Im ersten Moment war es ein kleiner Wermutstropfen: Obwohl der Griff der D80 besser geformt ist als bei der D70, ist er kürzer: zu kurz selbst für meine kleinen Hände. Und das Gehäuse ist mehr seitenlastig, wohl bedingt durch größeren Sucher und Display. Doch dieses Problem ließ sich mir dem Hochformatgriff MB-D80 lösen. Damit liegt die Kamera im Querformat perfekt in der Hand und lange Hochformat-Serien werden deutlich entspannter, obwohl der Hochformatgriff hinten etwas zu eckig geraten ist um Platz für einen zweiten Akku zu schaffen. Als Nachteil kommt man - wie schon beim AF geschrieben - mit der Hand am Hochformatgriff nicht mehr an die AF-Wippe.
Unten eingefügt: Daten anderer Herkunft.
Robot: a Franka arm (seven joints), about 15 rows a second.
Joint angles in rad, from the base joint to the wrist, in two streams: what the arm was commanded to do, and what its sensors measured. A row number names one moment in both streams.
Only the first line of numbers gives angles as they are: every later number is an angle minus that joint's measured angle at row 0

Keine Belichtungsmessung bei AI-Objektiven

Das ist in der Tat sehr schade, gibt es doch einige wirklich interessante alte Nikkore. Die Nikon D200 und D2X können geradezu perfekt mit diesen umgehen. Trotzdem benutzte ich generell gerne AF und hoffe daher auf eine paar gute neue DX Festbrennweiten. Ein lichtstarkes Weitwinkel steht da bei mir ganz oben auf der Liste. Nikon, hörst du mich?

Fazit

Die D80 ist wirklich eine tolle Kamera, ich bin mit ihr sehr zufrieden. Zusammen mit dem Multifunktionsgriff MB-D80 liegt sie nahezu perfekt in meiner Hand. Bedienbarkeit, Bildqualität, Sucher, Display, alles liegt auf sehr hohem Niveau.